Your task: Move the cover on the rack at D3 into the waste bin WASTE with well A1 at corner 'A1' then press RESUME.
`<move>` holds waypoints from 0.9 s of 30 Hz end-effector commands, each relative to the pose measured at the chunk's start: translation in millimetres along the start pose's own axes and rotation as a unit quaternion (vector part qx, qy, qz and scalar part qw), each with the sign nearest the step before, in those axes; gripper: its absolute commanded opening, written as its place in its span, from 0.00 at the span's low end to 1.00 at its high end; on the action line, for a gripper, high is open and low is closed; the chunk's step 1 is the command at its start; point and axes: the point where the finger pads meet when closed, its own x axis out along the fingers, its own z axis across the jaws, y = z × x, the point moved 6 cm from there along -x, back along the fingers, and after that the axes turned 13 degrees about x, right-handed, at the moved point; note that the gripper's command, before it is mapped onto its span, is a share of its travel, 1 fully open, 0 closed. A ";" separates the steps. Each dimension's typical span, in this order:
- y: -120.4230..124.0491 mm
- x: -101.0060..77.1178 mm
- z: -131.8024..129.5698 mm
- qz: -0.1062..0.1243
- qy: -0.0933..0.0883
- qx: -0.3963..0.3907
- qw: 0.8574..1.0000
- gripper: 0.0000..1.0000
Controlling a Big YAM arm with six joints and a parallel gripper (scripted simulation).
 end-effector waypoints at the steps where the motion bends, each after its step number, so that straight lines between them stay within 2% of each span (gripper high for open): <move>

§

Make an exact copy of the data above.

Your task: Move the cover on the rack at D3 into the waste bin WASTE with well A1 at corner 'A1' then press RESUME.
`<move>` holds waypoints from 0.9 s of 30 Hz end-effector commands, each relative to the pose measured at the chunk's start: translation in millimetres along the start pose's own axes and rotation as a unit quaternion (vector part qx, qy, qz and scalar part qw), each with the sign nearest the step before, in those axes; gripper: its absolute commanded opening, written as its place in its span, from 0.00 at the span's low end to 1.00 at its high end; on the action line, for a gripper, high is open and low is closed; the chunk's step 1 is the command at its start; point and axes: the point where the finger pads meet when closed, its own x axis out along the fingers, its own z axis across the jaws, y = z × x, the point moved 6 cm from there along -x, back along the fingers, and after that the axes turned 13 degrees about x, right-handed, at the moved point; note that the gripper's command, before it is mapped onto its span, is a share of its travel, 1 fully open, 0 closed. A ";" separates the steps. Each dimension's typical span, in this order:
- y: -120.4230..124.0491 mm
- x: -101.0060..77.1178 mm
- z: -131.8024..129.5698 mm
- qz: -0.1062..0.1243
- qy: -0.0933..0.0883
- qx: -0.3963..0.3907
- qw: 0.8574..1.0000
- gripper: 0.0000..1.0000
Controlling a Big YAM arm with six joints and a parallel gripper (scripted simulation).
 end-effector waypoints at the steps where the motion bends, each after its step number, so that straight lines between them stay within 2% of each span (gripper high for open): <move>

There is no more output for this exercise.